WHAT IS BEING ASKED: Reproduce precisely the lines between the start of the data below and the line with "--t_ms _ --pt", both included.

DATA SEGMENT:
[Start of Attachment]
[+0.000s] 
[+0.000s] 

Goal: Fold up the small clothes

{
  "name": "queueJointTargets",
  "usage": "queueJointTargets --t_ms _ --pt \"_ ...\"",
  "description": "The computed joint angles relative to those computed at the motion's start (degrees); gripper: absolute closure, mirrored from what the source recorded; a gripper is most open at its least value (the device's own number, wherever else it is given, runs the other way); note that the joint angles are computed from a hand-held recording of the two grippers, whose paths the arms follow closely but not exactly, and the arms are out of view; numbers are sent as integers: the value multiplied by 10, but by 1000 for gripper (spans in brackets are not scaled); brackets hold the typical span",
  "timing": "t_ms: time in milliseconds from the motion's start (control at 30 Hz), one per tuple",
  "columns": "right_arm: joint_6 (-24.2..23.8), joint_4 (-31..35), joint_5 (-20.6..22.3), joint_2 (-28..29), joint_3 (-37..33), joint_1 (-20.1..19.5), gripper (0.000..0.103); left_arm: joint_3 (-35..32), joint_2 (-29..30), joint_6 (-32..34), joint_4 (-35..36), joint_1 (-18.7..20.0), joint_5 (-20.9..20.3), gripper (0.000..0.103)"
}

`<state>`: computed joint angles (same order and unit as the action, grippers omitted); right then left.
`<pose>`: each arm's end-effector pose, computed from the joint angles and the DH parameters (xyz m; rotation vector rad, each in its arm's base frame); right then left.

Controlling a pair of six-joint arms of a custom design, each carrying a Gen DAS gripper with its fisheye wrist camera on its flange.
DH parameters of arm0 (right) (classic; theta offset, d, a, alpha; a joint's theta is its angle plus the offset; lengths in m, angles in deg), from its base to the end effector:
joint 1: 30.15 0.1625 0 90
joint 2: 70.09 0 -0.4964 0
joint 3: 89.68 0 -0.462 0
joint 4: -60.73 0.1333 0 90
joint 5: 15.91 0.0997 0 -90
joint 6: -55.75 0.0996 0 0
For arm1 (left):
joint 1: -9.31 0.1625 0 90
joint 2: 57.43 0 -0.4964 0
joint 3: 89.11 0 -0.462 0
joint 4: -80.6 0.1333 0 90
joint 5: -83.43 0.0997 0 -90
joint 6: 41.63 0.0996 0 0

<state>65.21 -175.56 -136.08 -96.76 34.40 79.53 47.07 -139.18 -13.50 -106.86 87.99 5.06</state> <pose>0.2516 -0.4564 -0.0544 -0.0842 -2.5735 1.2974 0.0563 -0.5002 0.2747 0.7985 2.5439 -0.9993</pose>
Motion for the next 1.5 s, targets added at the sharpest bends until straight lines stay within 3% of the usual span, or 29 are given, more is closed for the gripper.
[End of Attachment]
ANSWER SPACE:
[+0.000s] 
[+0.000s] 

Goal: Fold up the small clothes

{
  "name": "queueJointTargets",
  "usage": "queueJointTargets --t_ms _ --pt \"_ ...\"",

The required output has now been supplied.